Task instructions
The line with "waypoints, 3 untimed" marks the start; write out that line and all following lines through the end of the listing, exactly.

== Input data ==

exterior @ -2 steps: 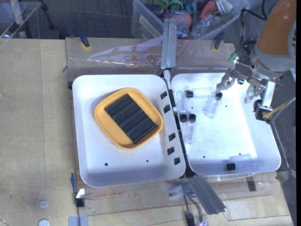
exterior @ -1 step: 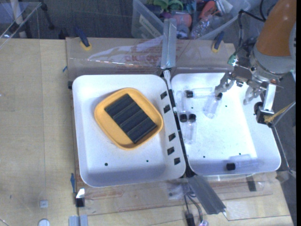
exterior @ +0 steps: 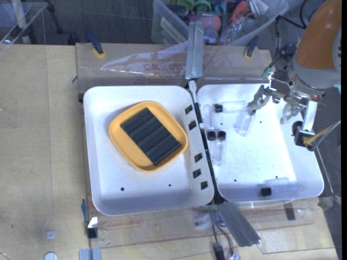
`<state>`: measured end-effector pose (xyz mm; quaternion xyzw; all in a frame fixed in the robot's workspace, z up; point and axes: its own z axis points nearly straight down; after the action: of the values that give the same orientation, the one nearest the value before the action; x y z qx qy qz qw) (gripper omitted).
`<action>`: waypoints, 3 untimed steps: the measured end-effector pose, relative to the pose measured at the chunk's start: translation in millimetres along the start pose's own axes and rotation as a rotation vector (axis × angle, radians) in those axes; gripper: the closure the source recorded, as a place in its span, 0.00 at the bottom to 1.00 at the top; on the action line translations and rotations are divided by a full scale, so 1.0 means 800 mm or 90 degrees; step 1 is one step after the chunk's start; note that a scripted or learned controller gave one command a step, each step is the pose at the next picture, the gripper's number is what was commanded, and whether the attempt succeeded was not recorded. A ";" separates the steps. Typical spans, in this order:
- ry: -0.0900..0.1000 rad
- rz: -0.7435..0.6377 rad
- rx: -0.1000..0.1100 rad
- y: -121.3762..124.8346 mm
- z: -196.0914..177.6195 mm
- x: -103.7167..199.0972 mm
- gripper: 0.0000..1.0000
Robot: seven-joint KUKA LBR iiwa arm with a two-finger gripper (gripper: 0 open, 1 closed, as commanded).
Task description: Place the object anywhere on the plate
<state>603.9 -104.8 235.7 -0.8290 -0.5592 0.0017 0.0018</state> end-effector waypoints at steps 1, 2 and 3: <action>0.001 0.005 -0.002 0.004 0.000 0.000 0.00; 0.000 -0.036 -0.002 0.018 0.014 -0.017 0.00; 0.001 -0.035 -0.003 0.007 -0.001 -0.011 0.00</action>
<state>605.9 -115.0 236.9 -0.8133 -0.5818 0.0000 0.0005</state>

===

Written response
`<action>`: waypoints, 3 untimed steps: the measured end-effector pose, relative to the pose measured at the chunk's start: translation in millimetres along the start pose's own axes and rotation as a rotation vector (axis × angle, radians) in those axes; gripper: the closure the source recorded, as a place in its span, 0.00 at the bottom to 1.00 at the top; on the action line translations and rotations are divided by a full scale, so 1.0 means 800 mm or 90 degrees; step 1 is one step after the chunk's start; note that a scripted or learned controller gave one command a step, each step is the pose at the next picture, the gripper's number is what was commanded, and whether the attempt succeeded was not recorded. A ";" separates the steps. Typical spans, in this order:
- ry: -0.0900..0.1000 rad
- rz: -0.7435..0.6377 rad
- rx: -0.1000..0.1100 rad
- y: -121.3762..124.8346 mm
- z: -196.0914..177.6195 mm
- x: -103.7167..199.0972 mm
- gripper: 0.0000..1.0000
Robot: seven-joint KUKA LBR iiwa arm with a two-finger gripper (gripper: 0 open, 1 closed, as commanded).
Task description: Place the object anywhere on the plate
<state>603.9 -104.8 235.7 -0.8290 -0.5592 0.0017 0.0018</state> end-effector waypoints at steps 1, 2 and 3: <action>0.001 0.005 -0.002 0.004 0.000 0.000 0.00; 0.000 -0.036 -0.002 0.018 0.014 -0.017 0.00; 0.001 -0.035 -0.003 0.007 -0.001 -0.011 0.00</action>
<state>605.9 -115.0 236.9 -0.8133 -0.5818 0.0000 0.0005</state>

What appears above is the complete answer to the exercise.